→ **Instructions for the task**
Take the entries below and print all of them exactly, please.

Dataset excerpts:
________

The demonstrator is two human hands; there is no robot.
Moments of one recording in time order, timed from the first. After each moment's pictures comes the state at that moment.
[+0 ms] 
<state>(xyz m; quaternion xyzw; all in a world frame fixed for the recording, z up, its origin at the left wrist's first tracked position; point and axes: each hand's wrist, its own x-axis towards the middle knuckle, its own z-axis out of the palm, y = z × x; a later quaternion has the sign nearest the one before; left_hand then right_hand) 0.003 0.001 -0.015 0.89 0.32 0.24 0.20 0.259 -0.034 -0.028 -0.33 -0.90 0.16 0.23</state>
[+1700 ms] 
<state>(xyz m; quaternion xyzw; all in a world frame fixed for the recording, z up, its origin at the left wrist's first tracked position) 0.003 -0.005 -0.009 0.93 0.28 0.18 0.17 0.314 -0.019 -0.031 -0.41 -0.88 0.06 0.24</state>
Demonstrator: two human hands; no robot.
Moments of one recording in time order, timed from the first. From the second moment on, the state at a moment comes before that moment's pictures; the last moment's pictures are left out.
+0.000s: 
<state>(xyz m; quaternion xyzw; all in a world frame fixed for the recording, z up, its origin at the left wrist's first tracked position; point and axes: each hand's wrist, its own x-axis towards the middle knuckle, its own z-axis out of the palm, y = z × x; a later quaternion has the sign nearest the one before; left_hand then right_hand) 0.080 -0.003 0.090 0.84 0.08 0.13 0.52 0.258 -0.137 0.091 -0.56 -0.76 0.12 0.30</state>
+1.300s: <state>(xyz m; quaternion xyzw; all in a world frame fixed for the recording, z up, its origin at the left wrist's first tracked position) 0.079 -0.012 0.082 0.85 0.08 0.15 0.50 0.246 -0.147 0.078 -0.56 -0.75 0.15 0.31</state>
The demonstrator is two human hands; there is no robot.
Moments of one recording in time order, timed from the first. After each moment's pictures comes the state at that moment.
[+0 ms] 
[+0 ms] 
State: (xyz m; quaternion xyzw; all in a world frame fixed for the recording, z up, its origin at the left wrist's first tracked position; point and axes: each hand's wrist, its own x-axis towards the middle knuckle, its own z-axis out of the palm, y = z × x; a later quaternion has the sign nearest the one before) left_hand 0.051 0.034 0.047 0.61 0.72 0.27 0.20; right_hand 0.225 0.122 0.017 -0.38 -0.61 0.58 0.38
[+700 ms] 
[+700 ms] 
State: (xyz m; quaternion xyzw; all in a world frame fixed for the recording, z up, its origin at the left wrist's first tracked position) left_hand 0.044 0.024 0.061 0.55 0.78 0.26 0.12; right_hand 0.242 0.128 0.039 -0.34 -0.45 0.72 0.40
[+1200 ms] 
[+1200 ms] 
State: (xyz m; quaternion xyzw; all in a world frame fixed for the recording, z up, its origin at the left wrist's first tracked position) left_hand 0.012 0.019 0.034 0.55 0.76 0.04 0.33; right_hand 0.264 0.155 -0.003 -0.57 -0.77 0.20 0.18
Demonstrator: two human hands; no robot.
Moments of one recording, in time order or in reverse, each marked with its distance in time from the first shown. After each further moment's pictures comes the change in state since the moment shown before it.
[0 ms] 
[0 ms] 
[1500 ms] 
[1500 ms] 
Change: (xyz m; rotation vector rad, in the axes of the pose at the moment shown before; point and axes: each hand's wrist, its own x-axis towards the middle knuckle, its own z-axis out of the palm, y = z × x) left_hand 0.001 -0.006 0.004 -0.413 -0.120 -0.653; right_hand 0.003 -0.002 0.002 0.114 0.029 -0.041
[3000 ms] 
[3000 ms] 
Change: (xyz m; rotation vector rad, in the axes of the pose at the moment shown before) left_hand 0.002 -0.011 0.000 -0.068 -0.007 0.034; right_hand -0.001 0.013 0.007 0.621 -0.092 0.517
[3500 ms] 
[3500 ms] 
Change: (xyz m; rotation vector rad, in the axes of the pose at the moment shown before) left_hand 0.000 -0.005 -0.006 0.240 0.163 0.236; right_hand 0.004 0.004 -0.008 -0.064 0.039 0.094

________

→ **Answer box**
The demonstrator is two human hands; there is no robot.
Moments of one recording in time order, timed from the first. After each moment's pictures comes the state at that moment.
[+0 ms] 
<state>(xyz m; quaternion xyzw; all in a world frame fixed for the recording, z up, its origin at the left wrist's first tracked position; point and axes: each hand's wrist, its own x-axis towards the middle knuckle, its own z-axis out of the palm, y = z × x; a later quaternion has the sign nearest the one before; left_hand then right_hand) 0.003 0.001 -0.015 0.89 0.32 0.24 0.20 0.259 -0.034 -0.028 -0.33 -0.90 0.16 0.23</state>
[+1700 ms] 
<state>(xyz m; quaternion xyzw; all in a world frame fixed for the recording, z up, its origin at the left wrist's first tracked position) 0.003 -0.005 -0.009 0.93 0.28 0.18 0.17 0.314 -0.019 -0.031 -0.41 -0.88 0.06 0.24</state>
Demonstrator: two human hands; no robot.
Moments of one recording in time order, timed from the first. From the second moment on, the state at a moment comes before that moment's pictures; the last moment's pictures are left out.
+0.000s: 
<state>(xyz m; quaternion xyzw; all in a world frame fixed for the recording, z up, its origin at the left wrist's first tracked position; point and axes: each hand's wrist, its own x-axis towards the middle knuckle, its own z-axis out of the palm, y = z × x; a later quaternion has the sign nearest the one before; left_hand then right_hand) 0.080 -0.003 0.090 0.84 0.08 0.13 0.52 0.258 -0.137 0.091 -0.56 -0.76 0.12 0.30</state>
+1.300s: <state>(xyz m; quaternion xyzw; all in a world frame fixed for the recording, z up, its origin at the left wrist's first tracked position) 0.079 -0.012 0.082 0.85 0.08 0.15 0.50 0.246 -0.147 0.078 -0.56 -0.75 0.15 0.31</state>
The demonstrator is two human hands; there is no robot.
Moments of one recording in time order, timed from the first. After each moment's pictures comes the state at that moment.
[+0 ms] 
[+0 ms] 
State: (xyz m; quaternion xyzw; all in a world frame fixed for the recording, z up, its origin at the left wrist's first tracked position; point and axes: each hand's wrist, its own x-axis towards the middle knuckle, its own z-axis out of the palm, y = z × x; a later quaternion has the sign nearest the one before) left_hand 0.051 0.034 0.047 0.61 0.72 0.27 0.20; right_hand 0.225 0.122 0.017 -0.38 -0.61 0.58 0.38
[+700 ms] 
[+700 ms] 
State: (xyz m; quaternion xyzw; all in a world frame fixed for the recording, z up, its origin at the left wrist's first tracked position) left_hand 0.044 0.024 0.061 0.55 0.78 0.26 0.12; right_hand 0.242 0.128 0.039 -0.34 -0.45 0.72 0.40
[+1200 ms] 
[+1200 ms] 
State: (xyz m; quaternion xyzw; all in a world frame fixed for the recording, z up, its origin at the left wrist's first tracked position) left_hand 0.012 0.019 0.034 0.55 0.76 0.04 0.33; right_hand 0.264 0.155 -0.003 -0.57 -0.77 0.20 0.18
Demonstrator: two human hands; no robot.
Moments of one recording, in time order or in reverse, each marked with its distance in time from the first shown. After each further moment's pictures comes the change in state since the moment shown before it.
[0 ms] 
[0 ms] 
[1500 ms] 
[1500 ms] 
Change: (xyz m; rotation vector rad, in the axes of the pose at the moment shown before; point and axes: each hand's wrist, its own x-axis towards the middle knuckle, its own z-axis out of the palm, y = z × x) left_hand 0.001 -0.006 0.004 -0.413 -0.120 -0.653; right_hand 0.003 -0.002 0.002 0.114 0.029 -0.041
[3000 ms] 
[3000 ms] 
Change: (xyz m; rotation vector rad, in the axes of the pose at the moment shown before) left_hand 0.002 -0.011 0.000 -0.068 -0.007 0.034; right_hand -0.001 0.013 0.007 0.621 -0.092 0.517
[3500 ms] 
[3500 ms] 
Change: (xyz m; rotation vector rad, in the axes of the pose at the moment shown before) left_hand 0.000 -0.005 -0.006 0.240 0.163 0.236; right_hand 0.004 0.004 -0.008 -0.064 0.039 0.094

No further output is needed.